Vegetarians, those who prefer not to eat animal meat, have a 14% lower risk of developing any type of cancer when compared to people who regularly eat meat, according to a study by researchers at the University of Oxford.
The growing tribe of vegetarianism around you may seem like a fad, but chances are, it will not only stay, but grow grow-further. Previous studies have shown that maintaining a vegetarian diet reduces the risk of many health problems, and fast food companies also want to include vegetarian options on their menus. And a new study adds weight to this movement.
Whom did researchers look at?
Researchers analyzed data from more than 472,000 participants from UK Biobank. in 2006, UK Biobank has health & genetic data of more than 500,000 people that serves as handy data base for researchers to determine health out-comes while adding variables, such-as diet, in this case.

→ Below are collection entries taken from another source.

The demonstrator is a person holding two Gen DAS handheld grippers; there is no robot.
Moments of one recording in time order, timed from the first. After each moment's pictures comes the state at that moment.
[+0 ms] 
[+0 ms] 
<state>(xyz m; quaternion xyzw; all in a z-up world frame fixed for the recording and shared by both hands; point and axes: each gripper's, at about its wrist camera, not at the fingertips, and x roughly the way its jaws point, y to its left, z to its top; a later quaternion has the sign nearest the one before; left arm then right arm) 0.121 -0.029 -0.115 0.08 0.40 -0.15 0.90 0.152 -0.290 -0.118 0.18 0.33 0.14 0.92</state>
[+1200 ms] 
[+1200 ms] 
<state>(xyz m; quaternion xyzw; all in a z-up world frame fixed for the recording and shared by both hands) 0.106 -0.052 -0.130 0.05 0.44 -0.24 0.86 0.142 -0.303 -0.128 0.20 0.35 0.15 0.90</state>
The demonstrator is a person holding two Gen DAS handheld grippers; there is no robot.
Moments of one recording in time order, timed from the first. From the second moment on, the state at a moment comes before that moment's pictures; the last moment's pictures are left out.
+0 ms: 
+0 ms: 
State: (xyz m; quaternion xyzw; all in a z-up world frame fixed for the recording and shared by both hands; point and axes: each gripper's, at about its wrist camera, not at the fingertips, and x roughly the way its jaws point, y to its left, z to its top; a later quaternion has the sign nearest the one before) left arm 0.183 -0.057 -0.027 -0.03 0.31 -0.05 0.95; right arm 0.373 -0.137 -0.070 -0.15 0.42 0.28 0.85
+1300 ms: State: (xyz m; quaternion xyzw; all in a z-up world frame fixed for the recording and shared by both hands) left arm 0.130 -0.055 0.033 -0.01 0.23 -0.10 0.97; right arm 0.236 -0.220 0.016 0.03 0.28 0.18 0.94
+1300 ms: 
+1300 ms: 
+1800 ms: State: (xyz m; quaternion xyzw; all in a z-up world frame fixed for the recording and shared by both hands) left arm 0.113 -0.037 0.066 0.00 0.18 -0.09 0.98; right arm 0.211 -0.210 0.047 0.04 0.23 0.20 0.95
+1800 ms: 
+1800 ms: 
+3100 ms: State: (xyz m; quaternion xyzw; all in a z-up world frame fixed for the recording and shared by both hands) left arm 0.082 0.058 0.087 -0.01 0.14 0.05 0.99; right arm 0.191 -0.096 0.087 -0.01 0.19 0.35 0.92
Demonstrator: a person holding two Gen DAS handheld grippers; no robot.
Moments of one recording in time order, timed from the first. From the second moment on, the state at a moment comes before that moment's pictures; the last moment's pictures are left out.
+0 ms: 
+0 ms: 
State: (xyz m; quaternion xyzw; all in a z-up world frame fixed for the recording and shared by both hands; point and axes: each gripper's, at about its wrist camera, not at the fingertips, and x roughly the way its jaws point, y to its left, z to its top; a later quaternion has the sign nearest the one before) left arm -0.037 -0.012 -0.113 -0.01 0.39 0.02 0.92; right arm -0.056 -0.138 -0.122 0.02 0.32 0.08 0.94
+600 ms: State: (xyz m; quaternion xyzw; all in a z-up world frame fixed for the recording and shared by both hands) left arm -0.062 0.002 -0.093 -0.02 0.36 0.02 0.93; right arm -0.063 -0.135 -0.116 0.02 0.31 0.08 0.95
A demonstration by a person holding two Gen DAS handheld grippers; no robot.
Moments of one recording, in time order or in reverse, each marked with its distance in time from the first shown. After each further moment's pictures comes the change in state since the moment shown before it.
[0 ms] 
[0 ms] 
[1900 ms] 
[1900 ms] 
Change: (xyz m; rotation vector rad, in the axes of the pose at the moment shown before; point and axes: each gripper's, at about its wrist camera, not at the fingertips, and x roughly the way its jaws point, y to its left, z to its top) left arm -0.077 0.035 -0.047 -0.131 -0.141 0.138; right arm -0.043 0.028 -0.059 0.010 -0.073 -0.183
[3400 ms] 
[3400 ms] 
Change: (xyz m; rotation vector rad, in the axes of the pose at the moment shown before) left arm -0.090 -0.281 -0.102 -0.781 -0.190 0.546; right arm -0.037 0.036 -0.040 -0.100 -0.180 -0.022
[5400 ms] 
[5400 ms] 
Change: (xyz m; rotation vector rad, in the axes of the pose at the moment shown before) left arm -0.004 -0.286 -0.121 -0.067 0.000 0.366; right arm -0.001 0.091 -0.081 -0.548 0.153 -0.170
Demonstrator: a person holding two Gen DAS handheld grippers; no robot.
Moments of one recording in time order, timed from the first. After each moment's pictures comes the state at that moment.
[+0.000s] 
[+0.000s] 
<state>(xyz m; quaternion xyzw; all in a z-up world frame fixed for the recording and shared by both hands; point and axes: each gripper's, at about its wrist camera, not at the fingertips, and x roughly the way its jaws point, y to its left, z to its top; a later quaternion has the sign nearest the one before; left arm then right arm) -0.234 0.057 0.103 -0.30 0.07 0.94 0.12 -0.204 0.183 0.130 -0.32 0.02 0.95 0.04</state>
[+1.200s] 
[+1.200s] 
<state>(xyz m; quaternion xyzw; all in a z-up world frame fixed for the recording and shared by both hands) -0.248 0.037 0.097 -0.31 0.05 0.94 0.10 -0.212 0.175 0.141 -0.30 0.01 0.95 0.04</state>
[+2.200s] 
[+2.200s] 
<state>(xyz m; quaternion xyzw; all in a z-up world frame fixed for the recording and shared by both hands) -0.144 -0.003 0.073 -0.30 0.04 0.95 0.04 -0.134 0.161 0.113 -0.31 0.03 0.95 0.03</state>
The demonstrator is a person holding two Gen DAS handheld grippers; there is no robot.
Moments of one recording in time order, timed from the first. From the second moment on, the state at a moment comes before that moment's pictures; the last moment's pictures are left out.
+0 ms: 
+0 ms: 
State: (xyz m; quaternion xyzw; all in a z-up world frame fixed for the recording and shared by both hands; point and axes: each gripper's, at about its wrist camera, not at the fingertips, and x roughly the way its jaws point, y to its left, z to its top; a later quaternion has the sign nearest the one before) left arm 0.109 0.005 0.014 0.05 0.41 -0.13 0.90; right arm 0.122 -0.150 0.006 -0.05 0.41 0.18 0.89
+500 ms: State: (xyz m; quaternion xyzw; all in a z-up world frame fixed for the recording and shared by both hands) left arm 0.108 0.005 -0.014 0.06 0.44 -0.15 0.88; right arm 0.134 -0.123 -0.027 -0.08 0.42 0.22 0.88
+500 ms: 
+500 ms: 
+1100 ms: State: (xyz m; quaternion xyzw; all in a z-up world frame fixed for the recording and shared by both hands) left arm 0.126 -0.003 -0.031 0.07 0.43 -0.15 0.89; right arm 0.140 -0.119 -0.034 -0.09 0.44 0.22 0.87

Researchers created 4 categories of participants based on their diet; The first included those who ate meat more than 5 times per week (regular meat eaters), the 2nd those who ate meat five times or less per week (low meat eaters), the 3rd those who ate only fish, while last one focused on people who do not eat meat or fish, i.e. vegetarians.
All people in the database had not shown any signs of cancer at the time when they recruited and were followed more than 11 years to see if they did develop any.
At the end of 11 years, the researchers reported different types of cancer in these people, ranging from colorectal cancer to prostate cancer to postmenopausal breast cancer in the participating women. However, cancer incidence was lower in those who ate a vegetarian diet, while meat eaters were at higher risk.
Is eating fish better than eating meat?
Because the risk of developing cancer was lower in people who ate less meat in their diets, it was even lower in people who ate fish in their diets. According to a press release from the World Cancer Research Fund (WCRF), which sponsored this study, the risk of developing cancer was reduced by 10% in people who ate fish.
Compared to meat eaters, fish eaters were 20% less likely to develop prostate cancer, while vegetarians were 31% less likely to develop the same type of cancer. For those who can’t switch to a plant based diet right away, switching to fish might be a better health option in the meantime.
In the study published in the BMC medicine, researchers clarified that the results may also be affected by other factors such as the Body Mass Index (BMI) of individuals.